Принимавшие участие в похоронной процессии Джиджи Рокаполли, принц Долабелла, барон Тормезе и писатель Отто Лутвайнгель, все четверо во фраках, поддерживали тяжелые кисти балдахина, стоя по углам плавучего катафалка. Четыре гондольера-факельщика в черных цилиндрах с серебряной лентой медленно опустили в воду тяжелые весла, и гондола тронулась вслед за гондолой архипастыря.

За гробом следовала другая лодка – с венками и букетами цветов.

За нею двигалась гондола принца Гальбани, в которой сидел также Максим де Байос: на нем не было лица.
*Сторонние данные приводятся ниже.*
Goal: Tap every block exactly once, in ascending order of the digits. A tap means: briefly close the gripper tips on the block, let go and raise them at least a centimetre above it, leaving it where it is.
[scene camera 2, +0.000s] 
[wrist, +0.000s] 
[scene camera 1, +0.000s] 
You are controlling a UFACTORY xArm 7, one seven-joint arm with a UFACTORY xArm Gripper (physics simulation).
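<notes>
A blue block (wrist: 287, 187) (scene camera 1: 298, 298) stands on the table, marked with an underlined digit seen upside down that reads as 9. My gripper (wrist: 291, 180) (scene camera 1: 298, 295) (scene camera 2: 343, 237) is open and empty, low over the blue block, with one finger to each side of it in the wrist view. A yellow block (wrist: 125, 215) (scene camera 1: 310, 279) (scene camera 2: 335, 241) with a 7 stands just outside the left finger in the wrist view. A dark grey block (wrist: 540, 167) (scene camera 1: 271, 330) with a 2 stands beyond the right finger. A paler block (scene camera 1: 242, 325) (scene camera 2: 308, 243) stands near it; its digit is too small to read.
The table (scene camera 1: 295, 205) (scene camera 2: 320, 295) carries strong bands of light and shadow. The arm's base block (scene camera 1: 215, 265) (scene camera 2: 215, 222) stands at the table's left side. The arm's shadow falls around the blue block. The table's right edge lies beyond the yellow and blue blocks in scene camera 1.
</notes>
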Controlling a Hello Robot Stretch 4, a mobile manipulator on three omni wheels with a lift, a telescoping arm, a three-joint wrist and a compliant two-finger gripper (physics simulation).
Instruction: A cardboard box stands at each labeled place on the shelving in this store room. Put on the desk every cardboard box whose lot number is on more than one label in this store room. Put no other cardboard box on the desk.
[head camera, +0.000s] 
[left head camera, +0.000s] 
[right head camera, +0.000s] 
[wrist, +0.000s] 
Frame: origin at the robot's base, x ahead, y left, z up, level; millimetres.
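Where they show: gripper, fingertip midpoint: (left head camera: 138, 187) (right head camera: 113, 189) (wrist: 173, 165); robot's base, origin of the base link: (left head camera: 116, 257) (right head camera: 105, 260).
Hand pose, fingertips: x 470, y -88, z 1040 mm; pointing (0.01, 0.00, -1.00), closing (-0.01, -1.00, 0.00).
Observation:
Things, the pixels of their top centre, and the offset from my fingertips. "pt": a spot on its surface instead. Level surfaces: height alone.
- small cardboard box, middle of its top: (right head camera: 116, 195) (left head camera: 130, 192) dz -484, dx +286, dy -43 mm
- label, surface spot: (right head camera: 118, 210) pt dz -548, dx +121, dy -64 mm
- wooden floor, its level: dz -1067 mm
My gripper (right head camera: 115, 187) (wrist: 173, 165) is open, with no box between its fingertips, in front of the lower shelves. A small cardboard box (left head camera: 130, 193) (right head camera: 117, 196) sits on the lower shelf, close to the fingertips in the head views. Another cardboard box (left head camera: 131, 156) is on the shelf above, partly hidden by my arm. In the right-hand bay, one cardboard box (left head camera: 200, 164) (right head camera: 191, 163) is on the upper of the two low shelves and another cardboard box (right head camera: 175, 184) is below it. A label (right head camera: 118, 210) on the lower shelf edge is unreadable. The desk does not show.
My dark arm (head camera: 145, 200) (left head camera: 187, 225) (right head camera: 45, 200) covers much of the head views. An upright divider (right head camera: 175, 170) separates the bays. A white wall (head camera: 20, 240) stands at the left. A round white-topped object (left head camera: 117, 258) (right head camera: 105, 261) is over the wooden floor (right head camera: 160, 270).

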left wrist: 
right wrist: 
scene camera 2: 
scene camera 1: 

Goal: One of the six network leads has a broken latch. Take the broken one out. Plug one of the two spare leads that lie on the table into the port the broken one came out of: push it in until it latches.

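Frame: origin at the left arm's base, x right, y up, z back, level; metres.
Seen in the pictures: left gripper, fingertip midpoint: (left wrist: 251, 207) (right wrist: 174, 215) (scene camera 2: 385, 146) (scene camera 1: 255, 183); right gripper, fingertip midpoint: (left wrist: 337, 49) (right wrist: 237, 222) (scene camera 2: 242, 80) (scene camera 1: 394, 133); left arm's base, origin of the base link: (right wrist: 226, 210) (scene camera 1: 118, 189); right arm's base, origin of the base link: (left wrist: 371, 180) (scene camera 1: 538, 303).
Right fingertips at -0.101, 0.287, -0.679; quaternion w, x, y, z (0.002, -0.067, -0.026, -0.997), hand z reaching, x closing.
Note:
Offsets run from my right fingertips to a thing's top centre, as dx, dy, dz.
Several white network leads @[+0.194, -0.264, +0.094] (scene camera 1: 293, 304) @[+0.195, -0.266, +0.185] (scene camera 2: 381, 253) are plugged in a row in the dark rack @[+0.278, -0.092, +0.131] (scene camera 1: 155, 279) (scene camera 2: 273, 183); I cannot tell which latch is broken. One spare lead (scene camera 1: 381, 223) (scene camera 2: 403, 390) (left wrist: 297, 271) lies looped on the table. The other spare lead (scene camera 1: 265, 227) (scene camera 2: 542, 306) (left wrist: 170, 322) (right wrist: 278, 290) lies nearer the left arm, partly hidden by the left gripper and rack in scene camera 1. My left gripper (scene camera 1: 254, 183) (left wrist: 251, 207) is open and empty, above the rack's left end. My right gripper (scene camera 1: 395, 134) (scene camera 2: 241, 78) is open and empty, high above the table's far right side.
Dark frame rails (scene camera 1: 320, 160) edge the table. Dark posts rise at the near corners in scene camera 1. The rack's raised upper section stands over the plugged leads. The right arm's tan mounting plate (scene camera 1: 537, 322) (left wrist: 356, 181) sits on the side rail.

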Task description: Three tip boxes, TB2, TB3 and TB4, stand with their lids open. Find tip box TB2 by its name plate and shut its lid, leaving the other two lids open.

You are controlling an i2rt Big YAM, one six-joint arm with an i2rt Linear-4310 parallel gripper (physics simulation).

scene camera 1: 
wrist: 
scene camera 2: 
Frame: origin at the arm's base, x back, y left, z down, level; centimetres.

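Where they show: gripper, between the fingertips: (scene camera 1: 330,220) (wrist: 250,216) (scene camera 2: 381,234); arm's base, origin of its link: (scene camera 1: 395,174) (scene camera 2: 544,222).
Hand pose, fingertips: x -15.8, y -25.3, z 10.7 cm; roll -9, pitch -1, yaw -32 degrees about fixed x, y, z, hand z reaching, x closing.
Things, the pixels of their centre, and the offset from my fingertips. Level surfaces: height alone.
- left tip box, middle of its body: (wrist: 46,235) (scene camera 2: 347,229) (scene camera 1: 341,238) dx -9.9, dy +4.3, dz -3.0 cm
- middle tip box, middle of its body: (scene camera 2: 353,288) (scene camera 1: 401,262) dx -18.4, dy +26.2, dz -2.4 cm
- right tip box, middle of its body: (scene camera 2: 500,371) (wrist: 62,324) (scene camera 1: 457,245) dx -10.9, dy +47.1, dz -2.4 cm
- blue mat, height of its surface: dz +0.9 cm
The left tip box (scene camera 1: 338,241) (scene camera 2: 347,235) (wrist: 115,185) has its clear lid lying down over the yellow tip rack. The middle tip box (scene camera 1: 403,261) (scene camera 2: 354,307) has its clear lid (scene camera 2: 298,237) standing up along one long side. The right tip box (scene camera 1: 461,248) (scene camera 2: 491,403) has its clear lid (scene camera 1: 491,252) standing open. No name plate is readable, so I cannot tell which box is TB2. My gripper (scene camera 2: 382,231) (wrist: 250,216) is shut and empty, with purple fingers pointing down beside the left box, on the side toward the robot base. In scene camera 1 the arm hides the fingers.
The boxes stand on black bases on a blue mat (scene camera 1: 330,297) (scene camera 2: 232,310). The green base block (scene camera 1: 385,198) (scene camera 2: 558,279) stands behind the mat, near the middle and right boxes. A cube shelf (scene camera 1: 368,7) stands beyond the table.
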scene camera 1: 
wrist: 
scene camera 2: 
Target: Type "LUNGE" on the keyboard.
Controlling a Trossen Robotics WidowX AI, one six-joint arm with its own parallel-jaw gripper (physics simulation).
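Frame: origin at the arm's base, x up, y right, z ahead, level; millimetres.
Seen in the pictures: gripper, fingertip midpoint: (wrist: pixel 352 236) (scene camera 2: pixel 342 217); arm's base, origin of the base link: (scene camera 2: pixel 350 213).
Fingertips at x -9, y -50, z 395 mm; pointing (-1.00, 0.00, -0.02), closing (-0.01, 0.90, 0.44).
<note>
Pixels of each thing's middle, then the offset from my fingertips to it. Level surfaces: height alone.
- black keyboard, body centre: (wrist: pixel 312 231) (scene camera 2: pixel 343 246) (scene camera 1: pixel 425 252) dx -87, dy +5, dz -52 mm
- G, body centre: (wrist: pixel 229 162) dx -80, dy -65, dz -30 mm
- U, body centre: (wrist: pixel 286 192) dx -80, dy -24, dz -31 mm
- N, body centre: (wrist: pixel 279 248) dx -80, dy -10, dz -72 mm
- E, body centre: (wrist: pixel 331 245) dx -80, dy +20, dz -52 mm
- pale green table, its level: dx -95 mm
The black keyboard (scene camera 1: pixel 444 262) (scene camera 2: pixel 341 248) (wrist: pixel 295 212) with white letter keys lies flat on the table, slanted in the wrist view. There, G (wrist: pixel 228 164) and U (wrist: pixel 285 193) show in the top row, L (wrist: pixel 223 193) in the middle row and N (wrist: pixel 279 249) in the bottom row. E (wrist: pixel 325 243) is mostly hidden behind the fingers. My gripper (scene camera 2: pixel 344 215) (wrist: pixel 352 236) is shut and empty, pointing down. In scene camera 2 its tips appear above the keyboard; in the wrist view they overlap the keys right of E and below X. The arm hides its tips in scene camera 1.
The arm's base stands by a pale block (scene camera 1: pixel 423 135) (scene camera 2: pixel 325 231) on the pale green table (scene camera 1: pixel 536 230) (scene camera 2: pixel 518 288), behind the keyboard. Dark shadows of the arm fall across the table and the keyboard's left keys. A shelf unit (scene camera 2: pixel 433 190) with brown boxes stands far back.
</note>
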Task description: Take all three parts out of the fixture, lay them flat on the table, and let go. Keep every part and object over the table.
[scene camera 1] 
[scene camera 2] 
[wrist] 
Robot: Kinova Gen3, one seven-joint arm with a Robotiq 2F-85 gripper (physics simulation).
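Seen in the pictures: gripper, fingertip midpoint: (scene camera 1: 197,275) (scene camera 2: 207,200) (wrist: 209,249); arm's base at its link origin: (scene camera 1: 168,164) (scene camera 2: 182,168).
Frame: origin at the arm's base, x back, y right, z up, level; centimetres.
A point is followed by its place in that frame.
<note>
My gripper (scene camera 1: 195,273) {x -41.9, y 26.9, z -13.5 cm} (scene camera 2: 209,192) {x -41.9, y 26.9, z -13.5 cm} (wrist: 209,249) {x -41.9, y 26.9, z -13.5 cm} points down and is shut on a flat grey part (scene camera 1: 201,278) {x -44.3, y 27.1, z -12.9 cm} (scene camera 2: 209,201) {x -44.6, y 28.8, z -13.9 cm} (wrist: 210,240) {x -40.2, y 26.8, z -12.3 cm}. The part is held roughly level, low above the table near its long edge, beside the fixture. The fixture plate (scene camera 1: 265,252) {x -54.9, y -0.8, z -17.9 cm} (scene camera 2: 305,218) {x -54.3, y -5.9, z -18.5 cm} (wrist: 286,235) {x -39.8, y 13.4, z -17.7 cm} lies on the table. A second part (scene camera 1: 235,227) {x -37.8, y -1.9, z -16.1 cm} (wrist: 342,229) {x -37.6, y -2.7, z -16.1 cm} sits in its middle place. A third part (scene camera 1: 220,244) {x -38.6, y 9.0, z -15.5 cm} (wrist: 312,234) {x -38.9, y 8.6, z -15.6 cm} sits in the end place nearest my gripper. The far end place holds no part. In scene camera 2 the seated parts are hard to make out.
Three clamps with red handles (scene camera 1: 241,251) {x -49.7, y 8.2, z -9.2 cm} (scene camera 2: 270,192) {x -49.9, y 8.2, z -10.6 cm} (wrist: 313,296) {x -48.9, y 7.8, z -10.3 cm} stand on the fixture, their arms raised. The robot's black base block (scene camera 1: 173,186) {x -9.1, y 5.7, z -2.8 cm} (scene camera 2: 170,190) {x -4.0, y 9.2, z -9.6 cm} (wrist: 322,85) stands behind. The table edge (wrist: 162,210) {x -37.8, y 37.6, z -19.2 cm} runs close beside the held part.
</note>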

Герцогиня де Сальвимонте воспользовалась удобным случаем и усадила в свою гондолу Жан-Ноэля.

И погребальный кортеж двинулся по Большому каналу, этому главному пути Венеции, по которому плывут, встречаются и чуть ли не сталкиваются различные гондолы: с новобрачными, с тяжелобольными, а также гондолы, груженные мебелью или овощами.

Это были, без сомнения, самые пышные похороны, какие происходили в Венеции в том году. Не меньше ста гондол с небольшими черными шатрами двигались по каналу, их гребцы были одеты в ливреи самых знатных домов.